(Items from a dataset)
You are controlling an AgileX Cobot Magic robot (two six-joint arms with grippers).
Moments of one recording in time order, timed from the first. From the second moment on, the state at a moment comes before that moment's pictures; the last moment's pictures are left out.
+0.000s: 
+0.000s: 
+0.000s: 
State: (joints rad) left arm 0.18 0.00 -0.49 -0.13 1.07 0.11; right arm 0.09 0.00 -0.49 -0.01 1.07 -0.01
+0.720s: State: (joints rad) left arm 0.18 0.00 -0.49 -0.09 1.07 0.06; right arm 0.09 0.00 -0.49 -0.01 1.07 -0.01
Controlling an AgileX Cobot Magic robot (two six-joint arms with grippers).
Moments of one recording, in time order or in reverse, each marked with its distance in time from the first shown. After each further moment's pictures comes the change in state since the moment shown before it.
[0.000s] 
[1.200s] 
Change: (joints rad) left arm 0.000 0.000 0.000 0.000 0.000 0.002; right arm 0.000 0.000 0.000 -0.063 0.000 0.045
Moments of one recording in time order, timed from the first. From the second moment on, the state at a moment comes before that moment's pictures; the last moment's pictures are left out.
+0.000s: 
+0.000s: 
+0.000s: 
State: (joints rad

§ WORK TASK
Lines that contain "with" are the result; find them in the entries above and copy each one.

§ FINISHED TASK
You are controlling an AgileX Cobot Magic robot (two six-joint arms with grippers).
Controlling an AgileX Cobot Magic robot (two six-joint arms with grippers).
Moments of one recording, in time order or in reverse, each marked with its distance in time from the first shown. After each further moment's pictures comes the change in state since the moment shown before it.

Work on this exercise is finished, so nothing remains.